The following examples pertain to further embodiments, from which numerous permutations and configurations will be apparent.
It is emphasized that the Abstract of the Disclosure is provided to allow a reader to quickly ascertain the nature of the technical disclosure. It is submitted with the understanding that it will not be used to interpret or limit the scope or meaning of the claims. In addition, in the foregoing Detailed Description, it can be seen that various features are grouped together in a single embodiment for the purpose of streamlining the disclosure. This method of disclosure is not to be interpreted as reflecting an intention that the claimed embodiments require more features than are expressly recited in each claim. Rather, as the following claims reflect, inventive subject matter lies in less than all features of a single disclosed embodiment. Thus the following claims are hereby incorporated into the Detailed Description, with each claim standing on its own as a separate embodiment. In the appended claims, the terms “including” and “in which” are used as the plain-English equivalents of the respective terms “comprising” and “wherein,” respectively. Moreover, the terms “first,” “second,” “third,” and so forth, are used merely as labels, and are not intended to impose numerical requirements on their objects.

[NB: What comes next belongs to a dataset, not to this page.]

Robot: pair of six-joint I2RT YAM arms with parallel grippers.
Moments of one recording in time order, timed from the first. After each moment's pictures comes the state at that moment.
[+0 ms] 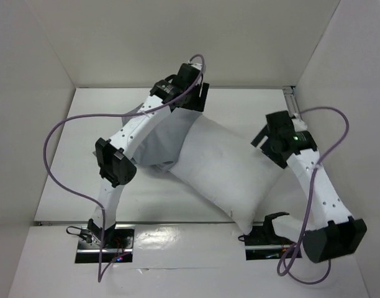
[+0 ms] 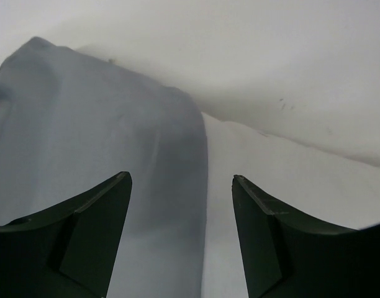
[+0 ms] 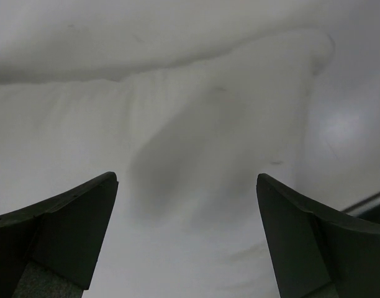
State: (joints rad) left arm -0.62 2.12 2.36 -0.92 -0.17 -0.28; right arm 0.25 1.17 1.23 -1.08 0.40 0.86
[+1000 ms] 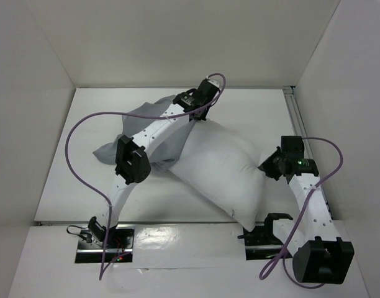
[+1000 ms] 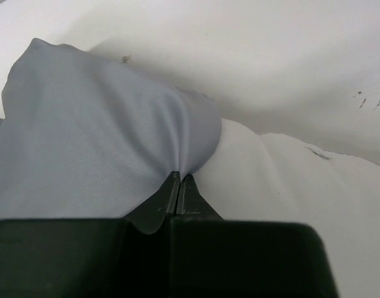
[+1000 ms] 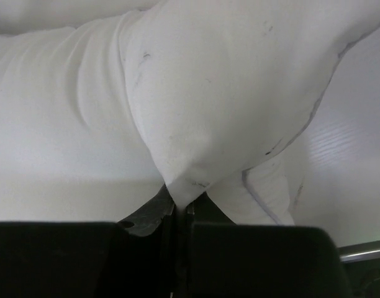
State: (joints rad) left arm -0.70 2.34 2.39 -0.87 -0.40 -0.13; right arm -0.07 0.92 0.75 -0.81 -0.08 0.80
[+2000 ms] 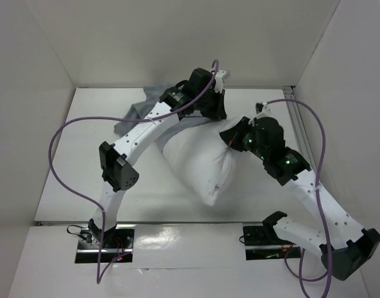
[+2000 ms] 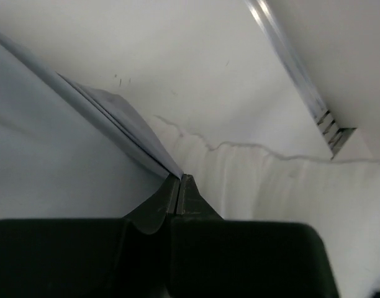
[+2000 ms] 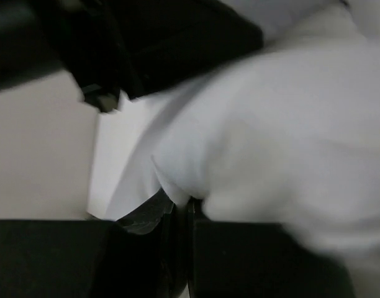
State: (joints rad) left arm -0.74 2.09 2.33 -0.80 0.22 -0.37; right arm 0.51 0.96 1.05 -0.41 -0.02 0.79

The foregoing description of example embodiments has been presented for the purposes of illustration and description. It is not intended to be exhaustive or to limit the present disclosure to the precise forms disclosed. Many modifications and variations are possible in light of this disclosure. It is intended that the scope of the present disclosure be limited not by this detailed description, but rather by the claims appended hereto. Future filed applications claiming priority to this application may claim the disclosed subject matter in a different manner, and may generally include any set of one or more limitations as variously disclosed or otherwise demonstrated herein.